What to work on :: In the answer, each line must appear exactly as in the records, and no picture may appear.

Data provided ::
___

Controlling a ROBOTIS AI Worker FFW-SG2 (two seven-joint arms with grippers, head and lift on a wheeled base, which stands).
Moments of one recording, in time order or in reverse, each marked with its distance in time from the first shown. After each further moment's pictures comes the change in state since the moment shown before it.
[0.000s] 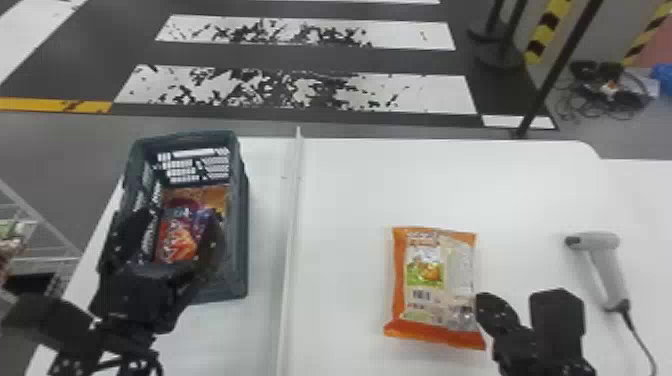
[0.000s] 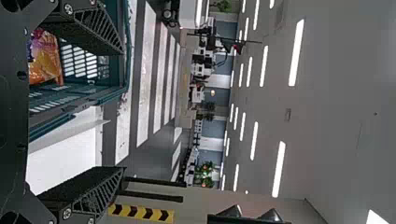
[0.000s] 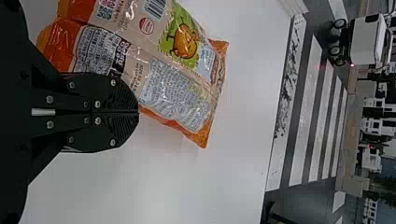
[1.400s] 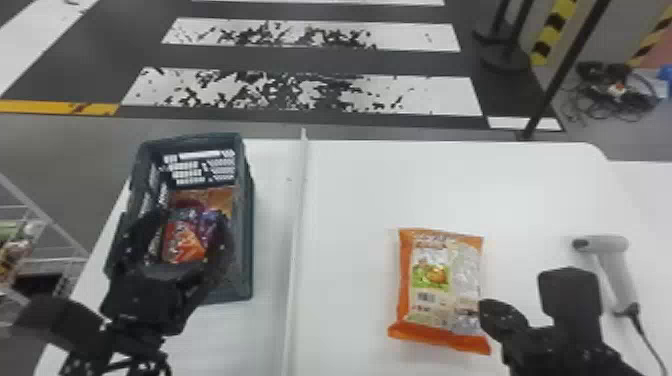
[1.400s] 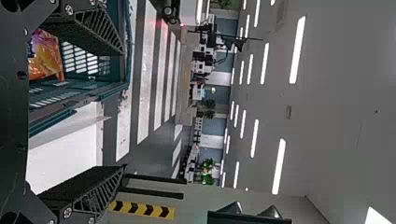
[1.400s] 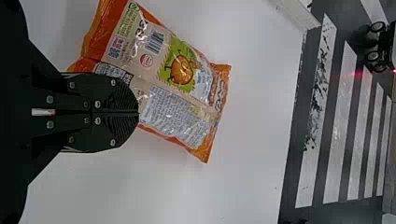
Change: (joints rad) left arm 0.002 0.000 -0.006 0.000 -0.002 0.000 -0.006; right arm -0.006 -0.004 0.042 -0.294 0.024 0.450 0.069
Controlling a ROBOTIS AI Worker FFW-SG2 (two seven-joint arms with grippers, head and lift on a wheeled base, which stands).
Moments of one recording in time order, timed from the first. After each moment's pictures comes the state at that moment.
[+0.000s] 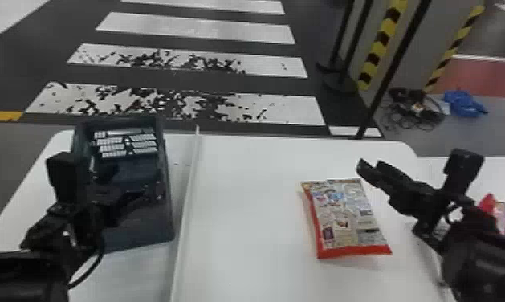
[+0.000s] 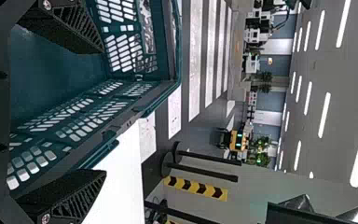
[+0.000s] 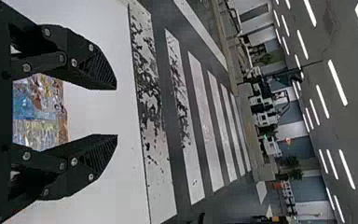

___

Response for this exercise ::
Controlling a ROBOTIS AI Worker FFW-SG2 (two seven-joint arms with grippers, head and lift on a wheeled base, which stands).
Moments of one recording, in time order or in reverse, each marked with its distance in time from the first shown. After each further moment's pictures comes the change in state since the moment shown before it.
[0.000s] 
[0.000s] 
[0.000s] 
[1.400s] 
[1.400s] 
[1.400s] 
Change: (joints rad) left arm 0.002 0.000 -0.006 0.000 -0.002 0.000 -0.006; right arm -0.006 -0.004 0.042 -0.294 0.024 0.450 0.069
Controlling a ROBOTIS AI Worker FFW-SG2 (two seven-joint arms with grippers, head and lift on a wheeled base, which stands).
Moments of one recording in time order, timed from the first. After each moment's pictures comes the state at that moment.
[+0.000s] 
[+0.000s] 
[+0.000s] 

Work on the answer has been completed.